Fangraphs - How (Not) to Set Up a Fastball (http://www.fangraphs.com/blogs/how-not-to-set-up-a-fastball/)
I have a couple of quibbles and some questions about this article (plus I wanted to post it since I thought it was interesting).
Quibbles
Starting graphs away from zero is something that I don't think should be done without a very good reason, I'm not sure there's justification here and so the disparities presented seem much larger than perhaps is appropriate.
Not presenting the number of observations for each preceding pitch type was probably a clutter/brevity decision but without them it makes it difficult to even quickly ballpark whether or not the differences between the preceding pitch types are statistically different from zero.
Questions
The bolded text - simply pretending that these effects don't exist doesn't mean that they don't in fact matter. I understand that it may seem like they don't matter when answering the question, "Is there evidence that there exists an optimal pitch preceding a four-seam fastball?" but it seems like there could be significant interaction effects between those components and the selection of preceding pitch, no?
There doesn't appear to be any explicitly stated sample restrictions. I don't really know the answer to this but how much does it matter that we're including non-starters (specifically, closers)? I know that they pitch fewer innings but intuitively sequencing matters less for a guy like Sanchez (or perhaps Osuna would be a better example?) than it does for a guy like Greinke, right? I mean I understand that imposing certain types of restrictions will introduce attrition bias but not making those restrictions could also be problematic.
There's a fundamental assumption imposed or if not "imposed" then underlying the analysis - that fastballs are the pitch being primed, not the priming pitch. Is this a reasonable starting point? For example, in this article (http://www.fangraphs.com/blogs/marco-estrada-has-maybe-the-changiest-changeup/) talking about Estrada's changeup it seems that the ordering is fastball then changeup.
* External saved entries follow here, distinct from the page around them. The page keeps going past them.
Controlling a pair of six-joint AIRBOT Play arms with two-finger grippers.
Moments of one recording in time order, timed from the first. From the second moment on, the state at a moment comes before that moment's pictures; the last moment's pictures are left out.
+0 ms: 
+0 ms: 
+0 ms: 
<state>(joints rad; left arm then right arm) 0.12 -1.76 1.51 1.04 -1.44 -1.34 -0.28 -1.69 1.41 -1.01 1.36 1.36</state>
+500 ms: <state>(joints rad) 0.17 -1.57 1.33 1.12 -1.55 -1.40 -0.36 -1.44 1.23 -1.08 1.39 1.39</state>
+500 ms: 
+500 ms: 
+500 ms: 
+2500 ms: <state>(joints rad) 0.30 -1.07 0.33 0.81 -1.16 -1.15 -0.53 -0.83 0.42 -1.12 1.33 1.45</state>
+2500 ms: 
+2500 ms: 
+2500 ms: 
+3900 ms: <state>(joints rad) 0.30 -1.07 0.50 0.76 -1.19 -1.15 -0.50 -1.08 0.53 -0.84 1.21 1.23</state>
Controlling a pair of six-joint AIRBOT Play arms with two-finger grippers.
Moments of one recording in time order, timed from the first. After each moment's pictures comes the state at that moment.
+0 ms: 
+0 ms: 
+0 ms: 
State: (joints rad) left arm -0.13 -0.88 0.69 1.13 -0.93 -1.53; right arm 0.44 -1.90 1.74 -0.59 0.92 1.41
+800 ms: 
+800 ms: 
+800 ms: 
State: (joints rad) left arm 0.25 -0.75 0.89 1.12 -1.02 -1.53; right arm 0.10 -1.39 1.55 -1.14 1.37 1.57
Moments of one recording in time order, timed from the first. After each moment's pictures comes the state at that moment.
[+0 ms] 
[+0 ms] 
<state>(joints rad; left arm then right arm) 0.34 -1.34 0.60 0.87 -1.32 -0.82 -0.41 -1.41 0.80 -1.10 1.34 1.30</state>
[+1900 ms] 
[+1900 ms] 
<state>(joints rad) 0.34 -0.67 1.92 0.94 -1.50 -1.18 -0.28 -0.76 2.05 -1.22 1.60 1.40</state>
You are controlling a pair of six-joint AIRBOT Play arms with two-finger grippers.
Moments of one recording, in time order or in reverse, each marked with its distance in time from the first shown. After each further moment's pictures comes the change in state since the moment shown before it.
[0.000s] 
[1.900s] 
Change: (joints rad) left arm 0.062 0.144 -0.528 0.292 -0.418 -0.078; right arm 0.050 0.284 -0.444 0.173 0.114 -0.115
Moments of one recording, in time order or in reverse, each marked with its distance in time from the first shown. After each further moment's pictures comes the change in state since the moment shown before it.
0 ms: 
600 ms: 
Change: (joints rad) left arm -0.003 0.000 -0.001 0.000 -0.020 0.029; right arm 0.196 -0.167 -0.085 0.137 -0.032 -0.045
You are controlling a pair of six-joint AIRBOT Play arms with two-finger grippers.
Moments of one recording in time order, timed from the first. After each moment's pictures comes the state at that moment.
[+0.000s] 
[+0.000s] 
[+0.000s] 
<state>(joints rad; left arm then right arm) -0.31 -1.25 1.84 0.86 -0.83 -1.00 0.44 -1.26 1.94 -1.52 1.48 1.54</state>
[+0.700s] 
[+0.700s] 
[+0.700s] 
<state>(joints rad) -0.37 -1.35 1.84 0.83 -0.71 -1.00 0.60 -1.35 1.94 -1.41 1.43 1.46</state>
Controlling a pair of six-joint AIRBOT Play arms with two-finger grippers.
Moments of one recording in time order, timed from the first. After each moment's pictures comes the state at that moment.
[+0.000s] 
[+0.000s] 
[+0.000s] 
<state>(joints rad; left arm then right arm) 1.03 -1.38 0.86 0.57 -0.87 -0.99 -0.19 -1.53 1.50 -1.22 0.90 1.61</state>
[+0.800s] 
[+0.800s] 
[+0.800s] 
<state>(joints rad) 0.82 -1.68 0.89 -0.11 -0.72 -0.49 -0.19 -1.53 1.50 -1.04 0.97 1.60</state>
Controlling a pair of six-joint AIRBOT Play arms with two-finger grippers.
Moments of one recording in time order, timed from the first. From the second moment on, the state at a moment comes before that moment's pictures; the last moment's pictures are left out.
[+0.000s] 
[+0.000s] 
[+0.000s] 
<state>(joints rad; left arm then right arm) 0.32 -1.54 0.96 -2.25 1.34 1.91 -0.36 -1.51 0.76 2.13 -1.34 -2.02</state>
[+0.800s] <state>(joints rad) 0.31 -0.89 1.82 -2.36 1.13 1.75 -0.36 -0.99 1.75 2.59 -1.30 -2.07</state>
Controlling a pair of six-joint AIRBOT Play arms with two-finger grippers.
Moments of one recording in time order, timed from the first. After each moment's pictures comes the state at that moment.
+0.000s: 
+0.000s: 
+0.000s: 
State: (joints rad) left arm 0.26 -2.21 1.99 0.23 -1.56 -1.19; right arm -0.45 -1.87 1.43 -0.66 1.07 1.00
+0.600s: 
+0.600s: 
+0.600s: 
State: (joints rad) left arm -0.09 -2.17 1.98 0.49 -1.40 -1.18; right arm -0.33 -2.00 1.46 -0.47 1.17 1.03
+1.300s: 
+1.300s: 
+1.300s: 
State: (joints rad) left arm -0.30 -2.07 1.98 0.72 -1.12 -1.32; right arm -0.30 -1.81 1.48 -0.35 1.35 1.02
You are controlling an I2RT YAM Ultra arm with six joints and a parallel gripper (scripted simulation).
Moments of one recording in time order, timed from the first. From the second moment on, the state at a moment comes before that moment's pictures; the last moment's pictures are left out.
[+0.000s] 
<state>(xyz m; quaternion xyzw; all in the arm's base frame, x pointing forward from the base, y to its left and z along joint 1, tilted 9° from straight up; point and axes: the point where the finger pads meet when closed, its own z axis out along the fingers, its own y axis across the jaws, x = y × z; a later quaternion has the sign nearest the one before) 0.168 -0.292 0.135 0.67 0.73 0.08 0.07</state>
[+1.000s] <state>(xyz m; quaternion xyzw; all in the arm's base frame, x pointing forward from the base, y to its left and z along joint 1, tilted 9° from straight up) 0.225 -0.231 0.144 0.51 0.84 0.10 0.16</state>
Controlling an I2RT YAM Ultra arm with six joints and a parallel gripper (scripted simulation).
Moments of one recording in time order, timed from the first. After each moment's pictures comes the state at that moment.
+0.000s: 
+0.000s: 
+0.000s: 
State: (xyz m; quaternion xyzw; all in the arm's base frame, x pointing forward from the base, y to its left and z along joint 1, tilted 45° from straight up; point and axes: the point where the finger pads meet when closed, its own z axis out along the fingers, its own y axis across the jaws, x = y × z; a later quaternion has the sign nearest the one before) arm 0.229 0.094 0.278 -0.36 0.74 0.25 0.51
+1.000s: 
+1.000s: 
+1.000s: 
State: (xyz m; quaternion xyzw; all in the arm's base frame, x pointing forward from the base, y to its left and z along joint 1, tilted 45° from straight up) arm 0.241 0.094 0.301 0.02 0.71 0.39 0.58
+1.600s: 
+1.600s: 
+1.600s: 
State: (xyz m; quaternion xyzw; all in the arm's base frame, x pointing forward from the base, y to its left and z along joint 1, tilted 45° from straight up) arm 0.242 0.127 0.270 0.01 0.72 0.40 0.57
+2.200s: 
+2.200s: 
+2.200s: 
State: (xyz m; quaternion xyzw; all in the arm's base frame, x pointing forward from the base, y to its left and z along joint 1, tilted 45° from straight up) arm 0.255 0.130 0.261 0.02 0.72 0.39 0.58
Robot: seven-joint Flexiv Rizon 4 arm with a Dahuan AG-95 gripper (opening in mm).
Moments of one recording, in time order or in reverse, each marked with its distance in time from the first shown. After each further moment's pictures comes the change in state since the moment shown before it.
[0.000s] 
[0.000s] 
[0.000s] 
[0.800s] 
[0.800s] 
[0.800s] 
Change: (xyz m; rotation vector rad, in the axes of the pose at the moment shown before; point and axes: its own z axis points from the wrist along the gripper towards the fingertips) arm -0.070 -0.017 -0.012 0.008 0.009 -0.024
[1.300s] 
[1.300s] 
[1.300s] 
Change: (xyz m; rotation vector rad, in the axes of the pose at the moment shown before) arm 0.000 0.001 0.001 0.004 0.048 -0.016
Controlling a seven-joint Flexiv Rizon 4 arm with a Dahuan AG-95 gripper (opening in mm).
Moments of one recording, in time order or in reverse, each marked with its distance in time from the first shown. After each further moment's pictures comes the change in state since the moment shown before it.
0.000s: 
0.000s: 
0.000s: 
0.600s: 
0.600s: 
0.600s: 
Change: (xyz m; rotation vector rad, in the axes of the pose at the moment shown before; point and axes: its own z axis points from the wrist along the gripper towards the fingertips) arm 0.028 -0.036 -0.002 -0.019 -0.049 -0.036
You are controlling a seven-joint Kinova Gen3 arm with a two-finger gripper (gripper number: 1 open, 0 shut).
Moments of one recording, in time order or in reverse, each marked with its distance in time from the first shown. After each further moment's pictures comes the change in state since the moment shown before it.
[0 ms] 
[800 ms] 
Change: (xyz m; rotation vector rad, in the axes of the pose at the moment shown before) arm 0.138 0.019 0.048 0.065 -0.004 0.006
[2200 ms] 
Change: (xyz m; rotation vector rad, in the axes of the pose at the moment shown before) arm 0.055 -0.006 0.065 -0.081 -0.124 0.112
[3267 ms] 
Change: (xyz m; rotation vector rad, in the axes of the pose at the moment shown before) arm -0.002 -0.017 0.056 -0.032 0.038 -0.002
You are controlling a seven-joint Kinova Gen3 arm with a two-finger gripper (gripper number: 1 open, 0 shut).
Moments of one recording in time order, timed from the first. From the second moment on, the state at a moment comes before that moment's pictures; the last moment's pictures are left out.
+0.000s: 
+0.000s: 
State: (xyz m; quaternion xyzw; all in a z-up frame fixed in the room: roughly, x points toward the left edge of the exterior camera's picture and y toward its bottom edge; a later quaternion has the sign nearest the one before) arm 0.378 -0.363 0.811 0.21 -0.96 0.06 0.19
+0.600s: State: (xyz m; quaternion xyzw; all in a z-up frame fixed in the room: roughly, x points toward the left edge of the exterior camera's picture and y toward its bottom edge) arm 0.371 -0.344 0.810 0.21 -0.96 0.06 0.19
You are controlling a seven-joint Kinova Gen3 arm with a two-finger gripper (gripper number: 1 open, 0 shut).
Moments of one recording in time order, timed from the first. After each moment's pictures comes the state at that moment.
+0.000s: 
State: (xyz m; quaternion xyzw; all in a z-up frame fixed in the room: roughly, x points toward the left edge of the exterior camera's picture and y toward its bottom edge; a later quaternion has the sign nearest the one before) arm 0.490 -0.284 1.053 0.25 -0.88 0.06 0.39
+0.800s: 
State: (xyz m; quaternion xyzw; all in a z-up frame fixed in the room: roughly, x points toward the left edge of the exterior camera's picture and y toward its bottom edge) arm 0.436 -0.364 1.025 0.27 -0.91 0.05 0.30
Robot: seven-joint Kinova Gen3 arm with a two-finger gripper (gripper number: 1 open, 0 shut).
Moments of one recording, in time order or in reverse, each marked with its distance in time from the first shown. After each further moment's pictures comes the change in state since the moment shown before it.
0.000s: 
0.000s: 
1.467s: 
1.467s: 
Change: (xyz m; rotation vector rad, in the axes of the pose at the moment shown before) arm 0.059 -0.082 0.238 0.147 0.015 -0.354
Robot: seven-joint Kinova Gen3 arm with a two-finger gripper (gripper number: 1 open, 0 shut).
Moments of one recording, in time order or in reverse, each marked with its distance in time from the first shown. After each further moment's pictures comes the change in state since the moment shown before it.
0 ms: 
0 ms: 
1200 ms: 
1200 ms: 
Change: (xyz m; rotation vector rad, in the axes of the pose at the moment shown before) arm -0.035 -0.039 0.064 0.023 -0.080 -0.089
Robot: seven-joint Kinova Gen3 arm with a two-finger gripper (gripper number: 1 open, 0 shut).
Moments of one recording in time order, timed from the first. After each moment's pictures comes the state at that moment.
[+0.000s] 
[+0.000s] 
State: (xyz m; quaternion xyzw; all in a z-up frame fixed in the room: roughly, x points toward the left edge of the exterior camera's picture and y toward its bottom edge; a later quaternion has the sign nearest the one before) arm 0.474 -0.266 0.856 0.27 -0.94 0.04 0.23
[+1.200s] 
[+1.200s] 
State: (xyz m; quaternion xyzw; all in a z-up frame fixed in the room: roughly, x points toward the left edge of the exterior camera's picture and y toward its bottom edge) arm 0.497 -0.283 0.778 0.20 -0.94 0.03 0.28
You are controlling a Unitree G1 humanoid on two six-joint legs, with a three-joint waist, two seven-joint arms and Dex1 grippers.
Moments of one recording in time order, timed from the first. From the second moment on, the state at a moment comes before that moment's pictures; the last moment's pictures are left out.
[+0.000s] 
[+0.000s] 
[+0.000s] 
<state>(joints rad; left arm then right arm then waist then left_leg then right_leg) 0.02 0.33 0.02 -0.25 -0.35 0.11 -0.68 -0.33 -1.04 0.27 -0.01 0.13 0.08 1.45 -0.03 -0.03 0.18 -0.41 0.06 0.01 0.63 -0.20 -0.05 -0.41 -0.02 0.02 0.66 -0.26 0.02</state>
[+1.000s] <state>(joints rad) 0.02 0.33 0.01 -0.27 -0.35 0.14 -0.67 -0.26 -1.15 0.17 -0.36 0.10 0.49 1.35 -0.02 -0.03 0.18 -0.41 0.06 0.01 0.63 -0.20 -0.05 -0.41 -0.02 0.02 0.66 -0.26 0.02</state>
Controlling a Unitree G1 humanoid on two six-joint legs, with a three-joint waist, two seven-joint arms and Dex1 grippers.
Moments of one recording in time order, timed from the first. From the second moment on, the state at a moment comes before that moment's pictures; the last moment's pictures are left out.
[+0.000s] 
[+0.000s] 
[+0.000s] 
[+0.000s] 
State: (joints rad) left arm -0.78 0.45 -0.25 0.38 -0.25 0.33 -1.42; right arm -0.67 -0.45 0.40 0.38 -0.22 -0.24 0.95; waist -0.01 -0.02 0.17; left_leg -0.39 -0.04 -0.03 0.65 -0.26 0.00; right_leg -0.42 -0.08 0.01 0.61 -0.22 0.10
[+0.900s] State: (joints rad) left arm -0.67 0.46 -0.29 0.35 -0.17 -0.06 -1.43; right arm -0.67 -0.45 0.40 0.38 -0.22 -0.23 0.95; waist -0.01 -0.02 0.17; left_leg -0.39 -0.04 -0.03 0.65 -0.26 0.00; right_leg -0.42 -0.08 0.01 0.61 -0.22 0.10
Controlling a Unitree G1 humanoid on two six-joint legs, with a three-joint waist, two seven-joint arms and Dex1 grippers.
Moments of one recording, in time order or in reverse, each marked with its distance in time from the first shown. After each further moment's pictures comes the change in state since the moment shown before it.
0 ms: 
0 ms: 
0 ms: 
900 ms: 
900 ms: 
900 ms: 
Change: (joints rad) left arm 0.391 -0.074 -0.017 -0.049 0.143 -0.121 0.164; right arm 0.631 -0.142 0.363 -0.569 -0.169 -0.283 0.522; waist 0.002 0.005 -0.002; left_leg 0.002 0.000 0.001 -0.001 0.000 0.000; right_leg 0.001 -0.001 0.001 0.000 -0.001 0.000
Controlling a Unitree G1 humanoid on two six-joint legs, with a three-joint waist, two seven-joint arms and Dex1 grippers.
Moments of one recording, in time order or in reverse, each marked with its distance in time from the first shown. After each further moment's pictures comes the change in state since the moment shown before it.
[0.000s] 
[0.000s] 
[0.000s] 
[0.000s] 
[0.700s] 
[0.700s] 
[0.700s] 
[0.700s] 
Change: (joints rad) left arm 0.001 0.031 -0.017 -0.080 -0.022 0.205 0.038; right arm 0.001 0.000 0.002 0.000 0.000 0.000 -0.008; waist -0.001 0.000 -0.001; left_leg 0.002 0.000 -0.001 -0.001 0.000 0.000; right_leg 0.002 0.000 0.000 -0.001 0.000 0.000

Additionally, in the comments section MGL (I assume the real MGL?) wrote:
Wouldn't this only be the case with perfect information? Does anyone have any links or anything about this particular point?
EDIT: Found more pitch sequencing stuff where MGL makes an appearance:
http://www.hardballtimes.com/defining-the-pitch-sequencing-question/
http://mglbaseball.com/2013/10/08/do-ex-pitchers-understand-how-to-pitch/
And here's a few other links on it for those interested in reading more:
http://cheaptalk.org/2011/10/19/serial-correlation-in-baseball-pitch-sequences/
http://www.baseballprospectus.com/article.php?articleid=11585
http://www.galvanize.com/blog/the-data-science-behind-baseball-pitching-strategy/#.VnpgjJMrKRs
http://fivethirtyeight.com/features/game-theory-says-r-a-dickey-should-throw-more-knuckleballs/
EDIT 2: On further thought I understand MGL's comment abut equal value, it is a direct result of the equilibrium. Just had a brain fart.